→ Task
A single number is the whole answer: the tally of lines in the data below that include the word "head".

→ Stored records

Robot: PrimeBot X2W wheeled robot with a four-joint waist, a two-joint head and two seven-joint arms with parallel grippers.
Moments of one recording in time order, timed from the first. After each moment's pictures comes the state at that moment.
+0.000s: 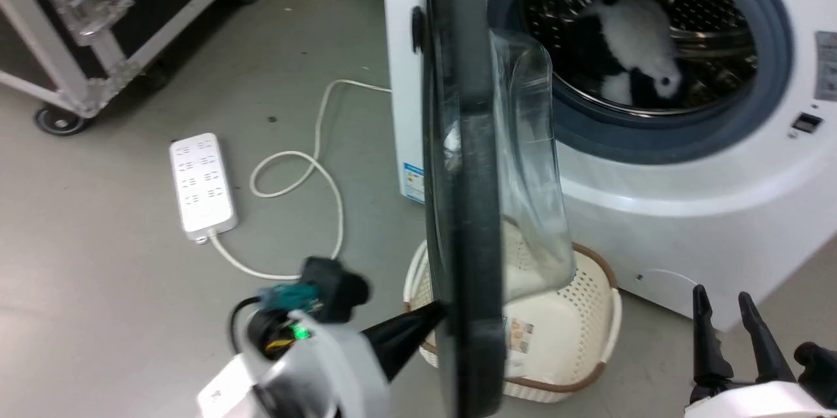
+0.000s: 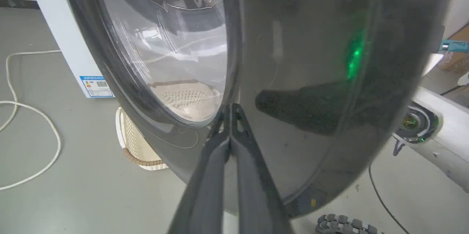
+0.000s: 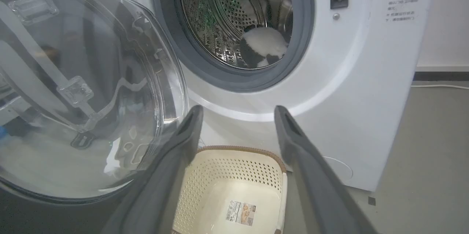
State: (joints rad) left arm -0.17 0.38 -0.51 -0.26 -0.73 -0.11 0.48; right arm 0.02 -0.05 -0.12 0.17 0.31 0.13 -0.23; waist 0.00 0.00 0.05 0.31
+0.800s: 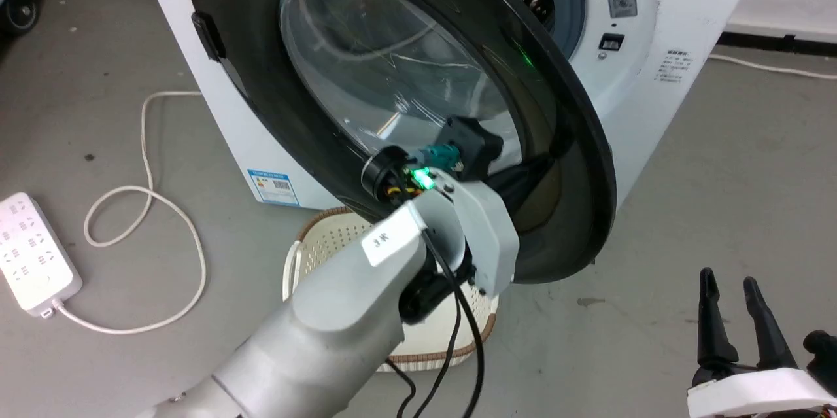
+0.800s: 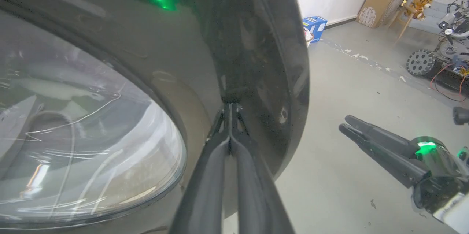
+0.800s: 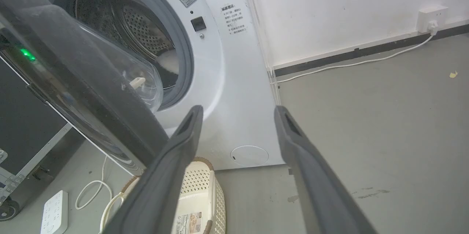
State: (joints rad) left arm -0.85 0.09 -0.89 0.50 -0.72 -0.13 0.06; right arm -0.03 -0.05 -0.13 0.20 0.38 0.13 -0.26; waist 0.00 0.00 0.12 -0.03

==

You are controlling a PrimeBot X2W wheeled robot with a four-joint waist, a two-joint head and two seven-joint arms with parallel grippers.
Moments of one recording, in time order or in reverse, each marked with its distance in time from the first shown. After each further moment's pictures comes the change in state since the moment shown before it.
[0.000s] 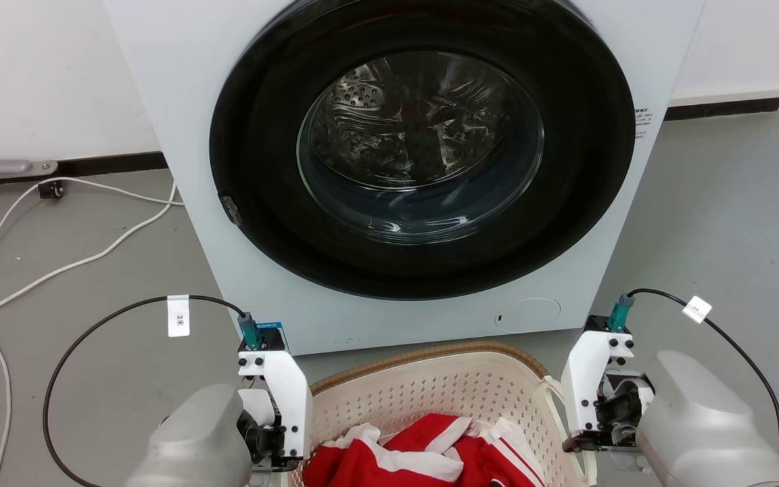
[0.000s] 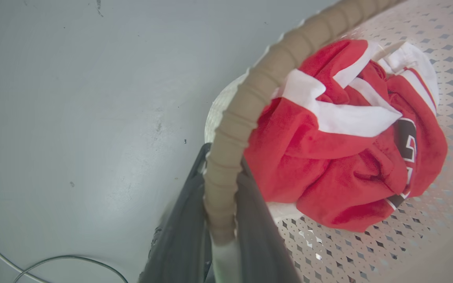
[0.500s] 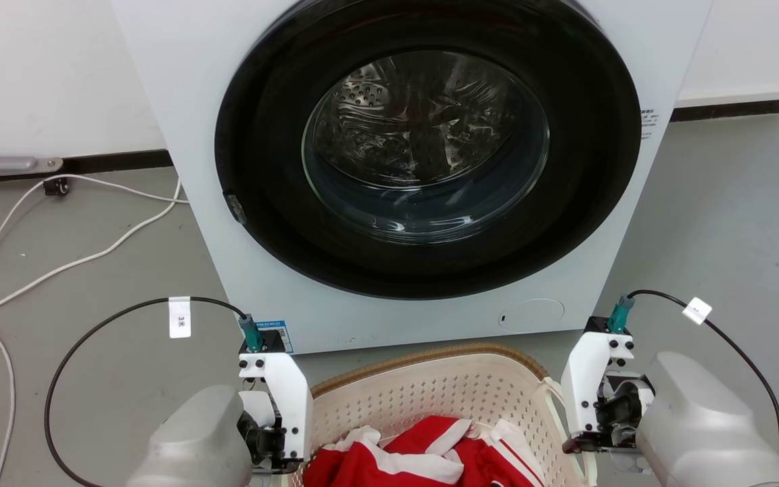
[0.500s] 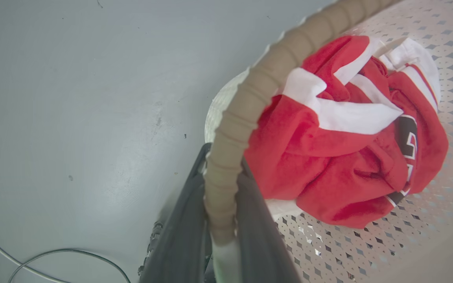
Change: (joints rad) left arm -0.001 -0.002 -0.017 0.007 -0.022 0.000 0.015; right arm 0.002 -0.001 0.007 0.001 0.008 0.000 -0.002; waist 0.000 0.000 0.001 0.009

→ Written solution
2